[WORK TASK] An unchanged copy of all the lines below is expected, and it should contain no pictures.
=== Begin Enclosure ===
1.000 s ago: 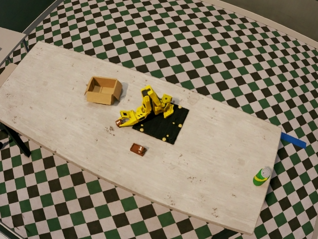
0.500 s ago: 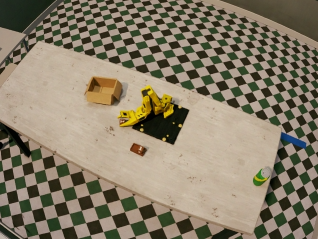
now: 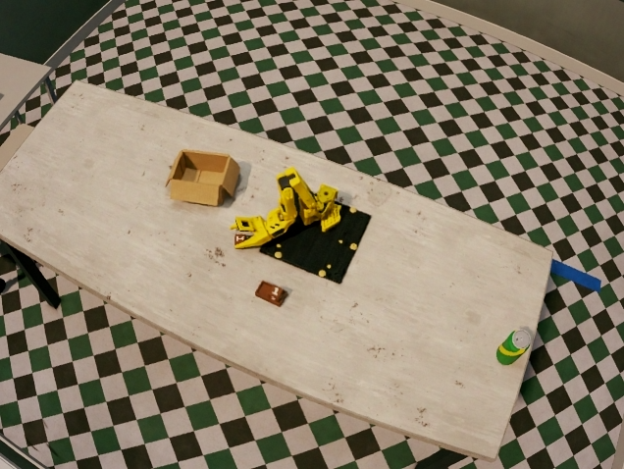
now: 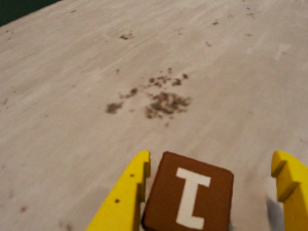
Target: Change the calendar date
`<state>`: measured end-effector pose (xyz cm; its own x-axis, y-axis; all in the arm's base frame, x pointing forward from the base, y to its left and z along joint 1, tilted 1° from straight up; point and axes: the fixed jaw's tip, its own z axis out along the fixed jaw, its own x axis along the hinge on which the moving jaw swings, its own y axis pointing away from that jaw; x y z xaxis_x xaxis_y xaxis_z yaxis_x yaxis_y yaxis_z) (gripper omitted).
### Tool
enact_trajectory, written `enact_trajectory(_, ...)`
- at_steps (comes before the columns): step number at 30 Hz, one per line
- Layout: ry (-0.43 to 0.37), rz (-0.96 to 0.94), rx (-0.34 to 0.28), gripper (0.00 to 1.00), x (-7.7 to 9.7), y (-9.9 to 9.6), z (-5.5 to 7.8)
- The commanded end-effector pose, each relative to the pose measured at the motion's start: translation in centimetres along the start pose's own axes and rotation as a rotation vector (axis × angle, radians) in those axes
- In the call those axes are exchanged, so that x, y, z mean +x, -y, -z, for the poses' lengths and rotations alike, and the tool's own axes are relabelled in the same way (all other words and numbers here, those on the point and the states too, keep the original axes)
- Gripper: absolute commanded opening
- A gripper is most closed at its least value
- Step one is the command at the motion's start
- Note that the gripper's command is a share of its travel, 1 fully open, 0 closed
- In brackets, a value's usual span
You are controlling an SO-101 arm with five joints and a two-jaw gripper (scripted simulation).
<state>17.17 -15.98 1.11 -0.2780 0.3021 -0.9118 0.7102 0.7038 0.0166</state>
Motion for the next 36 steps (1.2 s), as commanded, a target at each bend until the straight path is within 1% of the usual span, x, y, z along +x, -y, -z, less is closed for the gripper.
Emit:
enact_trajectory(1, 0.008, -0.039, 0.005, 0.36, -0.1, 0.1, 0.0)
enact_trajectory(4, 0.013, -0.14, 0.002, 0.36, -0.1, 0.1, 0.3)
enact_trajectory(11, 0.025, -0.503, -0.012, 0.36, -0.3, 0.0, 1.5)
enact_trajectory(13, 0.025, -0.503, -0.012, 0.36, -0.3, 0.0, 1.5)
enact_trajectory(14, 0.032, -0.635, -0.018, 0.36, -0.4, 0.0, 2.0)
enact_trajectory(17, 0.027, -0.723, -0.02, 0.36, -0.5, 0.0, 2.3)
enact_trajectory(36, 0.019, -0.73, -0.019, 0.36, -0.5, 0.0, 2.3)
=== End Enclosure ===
[WORKED SOLUTION]
1.000 s ago: 
0.500 s ago: 
now: 
now: 
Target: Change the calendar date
`<state>`: measured end-effector pose (xyz cm; its own x-axis, y-axis; all in the arm's base frame, x pointing forward from the base, y to its left and z along joint 1, tilted 1° from straight up; point and axes: the fixed jaw's tip, its own z axis out along the fixed jaw, its own x axis along the hinge on which the moving jaw swings, its own y axis pointing away from that jaw; x y z xaxis_x xaxis_y xaxis_z yaxis_x yaxis_y yaxis_z) (gripper omitted).
### Tool
enact_trajectory, written `enact_trajectory(_, ...)`
- at_steps (comes before the columns): step number at 30 Hz, one per line
- Layout: ry (-0.43 to 0.37), rz (-0.96 to 0.94), rx (-0.34 to 0.28), gripper (0.00 to 1.00), x (-7.7 to 9.7), y (-9.9 to 9.6), z (-5.5 to 7.8)
- The commanded end-effector pose, each relative to the pose measured at the motion's start: translation in centimetres along the start pose's own axes and rotation as a rotation vector (axis × angle, radians) in those axes
- In the call those axes are exchanged, so that x, y, z mean +x, -y, -z, for the poses' lengths and rotations alike, and the tool's own axes are relabelled in the same way (all other words and numbers here, those on the point and the states too, keep the original axes)
- Gripper: absolute commanded opening
- A gripper is most closed at its least value
- Step one is the command at the motion's start
- Note that the gripper's command is a share of its travel, 1 fully open, 0 closed
- In brackets, a value's usual span
You are controlling an SO-101 arm with five joints and a two-jaw gripper (scripted simulation).
<state>17.17 -15.98 1.11 -0.2780 0.3021 -0.9118 0.7102 0.7038 0.0166</state>
Motion for the next 36 steps (1.2 s), as commanded, a target at each bend until the straight path is within 1% of the usual span, x, y, z along +x, -y, -z, less is closed for the gripper.
Emit:
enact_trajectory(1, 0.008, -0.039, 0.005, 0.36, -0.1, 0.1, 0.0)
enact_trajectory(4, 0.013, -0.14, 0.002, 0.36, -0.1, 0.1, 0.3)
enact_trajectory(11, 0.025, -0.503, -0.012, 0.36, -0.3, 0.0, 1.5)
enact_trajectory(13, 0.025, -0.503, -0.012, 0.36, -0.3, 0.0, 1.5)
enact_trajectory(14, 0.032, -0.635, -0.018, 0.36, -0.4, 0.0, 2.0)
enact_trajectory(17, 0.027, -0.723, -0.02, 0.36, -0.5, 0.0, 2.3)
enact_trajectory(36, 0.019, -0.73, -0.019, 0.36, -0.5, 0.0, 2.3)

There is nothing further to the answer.